Of course, there is no particular need to restrict ourselves to using Windows for document creation. Many other operating systems have suitable software available, for example Unix and MacOS.
4.2 LaTeX
The printed version of this document was typeset using LaTeX. Those with a mathematical or statistical background may be familiar with it because it has a sound reputation for being highly suitable for scientific writing, especially for work containing equations. It approaches document-writing from the perspective of “logical structure” based on a defined document style and makes creation of professional manuscripts remarkably straightforward, once one is familiar with this concept. All LaTeX source files are plain text files and as such are perfectly portable, shareable and safe. The final, printed document is normally Postscript or Portable Document Format (PDF), which is designed to appear identically across platforms and all postscript-compatible printers. These file formats are also “open” and documented, so that the absence of metadata can be easily verified by inspecting the files before distribution. Traditionally, LaTeX has been used under Unix, but versions for Windows are also available.
5 Discussion
There are of course many circumstances when using Microsoft Word is a perfectly reasonable thing to do, and may in fact be the preferred tool. As discussed, however, there are always many issues to bear in mind when doing so, especially when sharing documents with others. Some of these relate to functionality and interoperabilty, others to confidentiality and privacy.
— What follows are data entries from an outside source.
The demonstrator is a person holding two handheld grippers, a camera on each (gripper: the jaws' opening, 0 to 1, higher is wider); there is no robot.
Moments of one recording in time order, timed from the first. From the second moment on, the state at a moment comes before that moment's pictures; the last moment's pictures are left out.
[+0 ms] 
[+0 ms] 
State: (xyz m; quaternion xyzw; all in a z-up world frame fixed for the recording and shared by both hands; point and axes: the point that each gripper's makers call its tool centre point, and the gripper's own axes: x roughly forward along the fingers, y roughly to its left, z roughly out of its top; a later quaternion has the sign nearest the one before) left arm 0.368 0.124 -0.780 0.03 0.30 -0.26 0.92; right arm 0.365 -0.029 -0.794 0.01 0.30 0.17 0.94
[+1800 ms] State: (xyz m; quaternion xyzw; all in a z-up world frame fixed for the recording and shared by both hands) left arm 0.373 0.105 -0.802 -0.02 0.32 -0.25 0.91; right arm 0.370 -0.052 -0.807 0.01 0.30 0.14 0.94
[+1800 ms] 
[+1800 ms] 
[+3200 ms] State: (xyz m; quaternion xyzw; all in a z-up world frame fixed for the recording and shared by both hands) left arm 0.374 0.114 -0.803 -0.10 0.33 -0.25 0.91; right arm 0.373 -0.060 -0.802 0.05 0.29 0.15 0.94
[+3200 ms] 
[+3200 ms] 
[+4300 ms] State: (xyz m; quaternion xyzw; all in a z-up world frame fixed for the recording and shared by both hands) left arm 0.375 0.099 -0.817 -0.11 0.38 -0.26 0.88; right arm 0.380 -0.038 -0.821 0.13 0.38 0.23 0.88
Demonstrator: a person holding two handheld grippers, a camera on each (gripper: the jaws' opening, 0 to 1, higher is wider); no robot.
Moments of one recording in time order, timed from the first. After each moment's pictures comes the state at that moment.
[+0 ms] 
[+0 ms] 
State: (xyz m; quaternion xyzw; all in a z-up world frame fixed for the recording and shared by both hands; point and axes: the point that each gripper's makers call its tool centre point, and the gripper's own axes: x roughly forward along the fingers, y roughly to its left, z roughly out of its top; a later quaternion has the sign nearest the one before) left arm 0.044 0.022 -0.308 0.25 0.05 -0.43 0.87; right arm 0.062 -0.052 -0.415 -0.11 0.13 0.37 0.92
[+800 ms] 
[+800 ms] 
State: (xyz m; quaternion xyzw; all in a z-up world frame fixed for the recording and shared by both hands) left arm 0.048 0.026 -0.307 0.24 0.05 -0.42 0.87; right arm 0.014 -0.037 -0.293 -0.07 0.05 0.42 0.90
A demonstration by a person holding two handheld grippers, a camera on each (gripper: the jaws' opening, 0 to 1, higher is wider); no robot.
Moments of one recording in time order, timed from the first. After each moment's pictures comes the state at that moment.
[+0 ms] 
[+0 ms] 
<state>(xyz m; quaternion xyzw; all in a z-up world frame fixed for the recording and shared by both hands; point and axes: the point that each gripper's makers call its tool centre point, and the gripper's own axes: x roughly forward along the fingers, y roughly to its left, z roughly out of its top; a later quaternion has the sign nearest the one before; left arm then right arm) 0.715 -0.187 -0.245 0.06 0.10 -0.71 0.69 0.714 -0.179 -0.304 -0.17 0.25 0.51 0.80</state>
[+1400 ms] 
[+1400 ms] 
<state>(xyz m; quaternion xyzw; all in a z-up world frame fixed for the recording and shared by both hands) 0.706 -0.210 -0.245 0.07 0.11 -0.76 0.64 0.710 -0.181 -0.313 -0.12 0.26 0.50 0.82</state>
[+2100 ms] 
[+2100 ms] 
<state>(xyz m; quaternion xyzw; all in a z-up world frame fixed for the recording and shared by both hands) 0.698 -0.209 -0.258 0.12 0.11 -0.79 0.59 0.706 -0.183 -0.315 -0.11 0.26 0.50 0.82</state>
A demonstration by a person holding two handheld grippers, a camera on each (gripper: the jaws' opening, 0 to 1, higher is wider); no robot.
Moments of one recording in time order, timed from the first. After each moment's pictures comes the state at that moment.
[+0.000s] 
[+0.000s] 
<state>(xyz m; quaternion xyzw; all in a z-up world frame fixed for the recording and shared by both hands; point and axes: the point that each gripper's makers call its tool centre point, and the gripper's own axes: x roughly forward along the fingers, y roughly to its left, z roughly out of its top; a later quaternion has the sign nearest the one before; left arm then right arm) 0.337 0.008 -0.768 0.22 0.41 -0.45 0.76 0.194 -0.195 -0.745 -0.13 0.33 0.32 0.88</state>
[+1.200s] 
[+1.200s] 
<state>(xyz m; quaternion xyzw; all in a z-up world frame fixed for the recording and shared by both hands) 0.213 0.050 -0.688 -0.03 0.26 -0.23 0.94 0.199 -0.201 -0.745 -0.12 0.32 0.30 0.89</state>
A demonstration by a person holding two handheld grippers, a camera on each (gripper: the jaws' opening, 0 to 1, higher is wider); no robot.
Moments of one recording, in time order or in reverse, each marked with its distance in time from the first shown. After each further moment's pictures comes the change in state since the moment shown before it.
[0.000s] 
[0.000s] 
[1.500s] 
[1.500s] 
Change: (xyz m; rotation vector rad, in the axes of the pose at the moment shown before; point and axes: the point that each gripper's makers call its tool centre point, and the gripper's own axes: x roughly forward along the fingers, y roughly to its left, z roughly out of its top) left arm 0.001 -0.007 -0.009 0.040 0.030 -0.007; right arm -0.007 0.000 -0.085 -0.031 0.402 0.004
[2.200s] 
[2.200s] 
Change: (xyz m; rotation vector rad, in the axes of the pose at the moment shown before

There is a huge amount of additional information, the so-called “metadata” that is sent along with the document text when sent as a DOC file, that any competent professional would never dream of including
when sending a paper copy, for example. Similarly, one would not normally want older, superceded drafts of a document to be sent in addition to the final version; this is effectively what happens when distributing a DOC file consisting of multiple document revisions.
The problem of the DOC file format is very real. Consider the huge number of documents that have been written and saved in this format. Decades from now, will these documents still be readable by contemporary software? Only Microsoft knows the format of all those files. One thing that can be relied upon, however, is that plain text files will always be readable, even if the software used to create them has long disappeared.
In an ideal world, there would be a standard document file format, so that everyone could exchange documents freely and easily but would not be tied to using a single piece of software. Putting to one side the option of simple plain text, such a thing almost exists already. In fact, there are several “open” file formats which could be used for documents, all of which are specially-formatted text files. One of these is HTML (hyper-text markup language), which is the language used to write web pages. The simple idea of HTML is that documents are text files which can be edited by any piece of software one happens to be using (even Microsoft Word) and can be displayed using a web browser; the web browser interprets the content of the HTML text file. Another technology, known as XML (eXtensible markup language), is in its infancy and works in a similar way, but is much more flexible and versatile.
Hopefully, this document will have conveyed the message that the distribution of DOC files generated by Microsoft Word can be potentially hazardous. Distribution can breach confidentiality, result in an invasion of privacy, cause a variety of interoperability issues and transmit viruses. The author strongly urges all users of Microsoft Word to bear these warnings in mind at all times and to consider not distributing DOC files!